O diretor jurídico da Igreja Adventista do Sétimo Dia para América do Sul, Luigi Braga, reforçou a defesa do projeto. Na opinião dele, o Legislativo tem a maturidade para avançar no tema. 

— O direito que a Constituição assegura não é a minha percepção, mas a percepção e o direito do outro, independente da minha opinião sobre o que ele estava falando. Então a questão da liberdade religiosa ela talvez seja o direito mais profundo, porque quando a gente fala dos direitos do dia a dia, nós estamos falando de direitos relacionados a nossa vida, mas quando você fala de liberdade religiosa você está pensando no transcendental, você está pensando […] muito além do que a gente está vivendo aqui, do cargo que a gente ocupa, do dinheiro que a gente tem e do que a gente faz. 

Qualidade de vida

O vice-presidente da União das Entidades Islâmicas (UNI), Sheikh Jihad Hammdah, observou que o projeto contempla o direito à dignidade humana. 

— Isso não beneficia somente ao trabalhador, mas beneficia toda a sociedade e também beneficia a empresa na qual ele trabalha. Por quê? Porque se ele trabalhar tranquilamente, com dignidade e satisfeito isso vai ajudá-lo a ter uma qualidade de vida melhor e […] uma produtividade melhor, um relacionamento com seus colegas de trabalho melhor. A religião vem para beneficiar a pessoa e [com] esse direito garantido para ele, ele certamente trabalhará melhor sua ansiedade, seus problemas emocionais, vai ter estabilidade .E isso vai ajudar a ele, a sociedade e a empresa na qual ele trabalha, sendo ela estatal, sendo ela privada — disse Hammdah. 

Opinião também compartilhada pelo vice-presidente da Associação Internacional de Liberdade Religiosa, Luís Mário de Souza Pinto. Ele destacou que o projeto vai auxiliar na preservação da diversidade cultural e na promoção da cidadania do empregado na empresa e a promoção da dignidade do trabalhador e do servidor público nos ambientes em que prestam serviço.

— Liberdade religiosa é mais do que um direito, é um princípio fundamental que exige o respeito pela diversidade de crenças e a proteção do direito de cada indivíduo de acordo com a sua consciência. 

Pluralidade

Apesar de defenderem a liberdade da consciência e o respeito à livre manifestação, os participantes se colocaram contra o possível uso indevido desse dispositivo para a prática de ódio, preconceito ou qualquer crime relacionado ao desrespeito à dignidade humana. 
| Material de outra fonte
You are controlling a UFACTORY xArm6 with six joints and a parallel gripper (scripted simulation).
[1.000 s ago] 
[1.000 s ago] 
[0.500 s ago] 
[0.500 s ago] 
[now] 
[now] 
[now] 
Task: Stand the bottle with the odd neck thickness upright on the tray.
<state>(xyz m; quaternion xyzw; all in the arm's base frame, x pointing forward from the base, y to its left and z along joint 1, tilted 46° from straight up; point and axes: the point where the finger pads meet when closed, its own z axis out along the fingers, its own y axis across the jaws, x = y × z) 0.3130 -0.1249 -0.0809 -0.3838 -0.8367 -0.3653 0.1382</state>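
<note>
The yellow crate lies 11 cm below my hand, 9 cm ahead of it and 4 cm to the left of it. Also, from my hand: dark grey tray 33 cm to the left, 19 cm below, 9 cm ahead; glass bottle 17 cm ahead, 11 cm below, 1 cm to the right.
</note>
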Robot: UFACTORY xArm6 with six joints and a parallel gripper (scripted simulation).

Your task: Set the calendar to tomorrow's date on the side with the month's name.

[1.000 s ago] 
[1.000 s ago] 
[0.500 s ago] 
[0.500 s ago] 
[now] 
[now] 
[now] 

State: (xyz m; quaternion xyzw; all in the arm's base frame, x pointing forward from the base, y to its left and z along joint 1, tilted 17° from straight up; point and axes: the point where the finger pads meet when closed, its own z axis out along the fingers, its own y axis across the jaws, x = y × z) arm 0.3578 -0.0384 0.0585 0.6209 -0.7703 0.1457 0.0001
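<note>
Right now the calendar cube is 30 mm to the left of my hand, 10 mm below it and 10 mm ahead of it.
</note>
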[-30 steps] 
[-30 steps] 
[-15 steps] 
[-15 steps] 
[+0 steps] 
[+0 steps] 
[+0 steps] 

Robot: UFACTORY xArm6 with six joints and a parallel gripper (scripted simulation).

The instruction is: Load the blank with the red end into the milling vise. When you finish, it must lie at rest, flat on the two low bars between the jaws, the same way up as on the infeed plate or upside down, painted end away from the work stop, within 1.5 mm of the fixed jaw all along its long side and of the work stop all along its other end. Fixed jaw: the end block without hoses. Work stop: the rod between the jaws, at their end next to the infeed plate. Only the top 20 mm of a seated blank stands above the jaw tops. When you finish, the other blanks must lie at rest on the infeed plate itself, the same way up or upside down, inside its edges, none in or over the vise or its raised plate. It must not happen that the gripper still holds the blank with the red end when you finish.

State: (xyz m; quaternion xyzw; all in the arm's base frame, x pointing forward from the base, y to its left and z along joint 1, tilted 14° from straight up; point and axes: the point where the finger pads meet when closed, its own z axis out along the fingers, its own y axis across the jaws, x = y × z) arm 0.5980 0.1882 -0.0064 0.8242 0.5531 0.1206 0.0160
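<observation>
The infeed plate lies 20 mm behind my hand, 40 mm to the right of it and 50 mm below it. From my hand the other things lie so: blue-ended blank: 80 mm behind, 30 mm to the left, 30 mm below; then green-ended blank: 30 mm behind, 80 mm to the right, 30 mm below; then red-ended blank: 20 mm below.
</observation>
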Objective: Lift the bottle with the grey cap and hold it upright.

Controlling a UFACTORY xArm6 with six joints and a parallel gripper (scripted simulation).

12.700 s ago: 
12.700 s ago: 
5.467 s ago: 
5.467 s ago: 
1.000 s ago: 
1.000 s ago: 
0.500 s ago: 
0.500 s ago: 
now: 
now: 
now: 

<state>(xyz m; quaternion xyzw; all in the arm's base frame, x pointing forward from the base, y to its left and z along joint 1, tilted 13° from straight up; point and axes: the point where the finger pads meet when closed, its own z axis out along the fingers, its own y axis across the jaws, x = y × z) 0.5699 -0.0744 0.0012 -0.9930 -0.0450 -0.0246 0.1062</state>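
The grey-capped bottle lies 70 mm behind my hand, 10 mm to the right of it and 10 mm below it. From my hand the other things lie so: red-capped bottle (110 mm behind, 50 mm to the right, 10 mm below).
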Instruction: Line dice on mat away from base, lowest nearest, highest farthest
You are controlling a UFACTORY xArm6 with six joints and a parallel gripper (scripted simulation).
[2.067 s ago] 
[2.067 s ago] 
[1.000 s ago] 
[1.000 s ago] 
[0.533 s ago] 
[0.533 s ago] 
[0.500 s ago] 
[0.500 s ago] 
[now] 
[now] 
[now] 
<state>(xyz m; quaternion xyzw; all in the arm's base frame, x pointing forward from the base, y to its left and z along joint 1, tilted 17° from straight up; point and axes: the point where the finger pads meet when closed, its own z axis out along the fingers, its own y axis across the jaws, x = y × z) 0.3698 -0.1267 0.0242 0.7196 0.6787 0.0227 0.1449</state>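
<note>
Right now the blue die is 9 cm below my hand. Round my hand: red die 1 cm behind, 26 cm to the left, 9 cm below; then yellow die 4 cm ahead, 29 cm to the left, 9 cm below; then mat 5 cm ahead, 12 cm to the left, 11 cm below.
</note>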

— Liberdade de consciência é falar e defender o que pensa desde que você não agrida o outro, desde que você não utilize uma liberdade de expressão para uma liberdade de desinformação. Desde que você não utilize a liberdade de expressão para uma libertinagem, para propagar ódio, para atacar o outro, atacar o sagrado do outro. […] Num país plural, empregados das mais diferentes religiões que estão ali praticando o seu ofício e ninguém quer saber a religião do outro. Ele tem que fazer o papel dele naquilo em que foi contratado. Se ele prefere folgar na sexta, se ele prefere folgar no sábado ou no domingo faz parte da religiosidade dele, desde que seja de acordo com as possibilidades da empresa — concluiu Girrad Sammour.

De acordo com o Censo 2022, recentemente divulgado pelo IBGE, o Brasil tem 580 mil templos religiosos.